This was a small thing that sent lightbulbs off. I should have done this years ago.
My kids are reasonably comfortable with radians, expressed as fractions of pi, and we do a lot of measuring with radian protractors, so they can even do things other than special angles. (More on that another day.) If I give them an angle, they can tell me what quadrant it is, and they can often explain their reasoning.
But then we hit inverse trig today. I don’t know what your calculator does, but our calculators spit out decimals when they evaluate inverse trig functions. And every year, my kids get confused. “Wait, but I thought this was supposed to be an angle in radians? It’s a decimal! Where’s the fraction?

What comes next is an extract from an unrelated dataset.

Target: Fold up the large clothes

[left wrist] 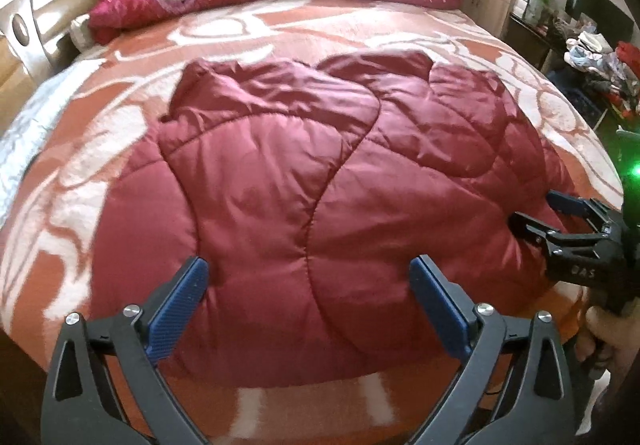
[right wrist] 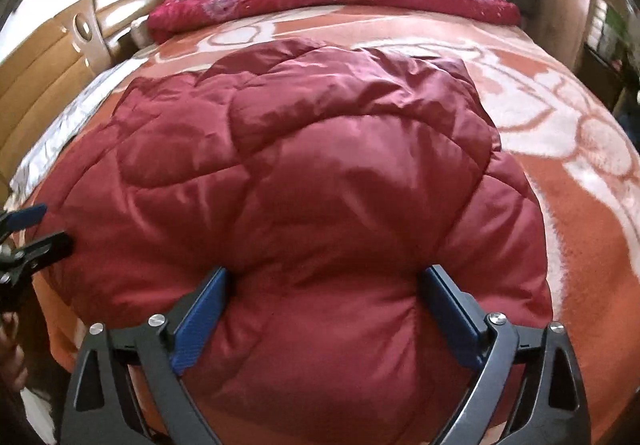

Where’s pi?” And then they get confused about whether they have an x-coordinate or an angle and they switch up arccosine and cosine (an admittedly easy thing to do) and the whole thing is a mess.
Using the radian protractors helped. I have one set that has fractions of pi on it and another set has decimals on it. Things got a little better.
We solved some equations like cos(theta) = 0.3 and got things like 1.26 and 5.02.
But then, right at the end of class, I decided to throw up a coordinate axis and label it: 0, pi/2, pi, 3/pi/2, 2pi.
“Guys, what’s pi as a decimal?”
And I labeled the negative x-axis as 3.14.
“What about pi/2?”
“You have a calculator….
“Oh!” (furious typing) “1.57!”
And I labeled the positive y-axis as 1.57. We kept going and ended up with something like this:
Lightbulbs went off all across the room. “So what quadrant are our answers in?”
“I and IV!”
“And does that make sense?”
The bell rang, and we didn’t get to the last question, but it helped them so much just for me to write down what pi, pi/2, 3pi/2, and 2pi were as decimals. They could see where the answers they were getting belonged. I should have done this years ago.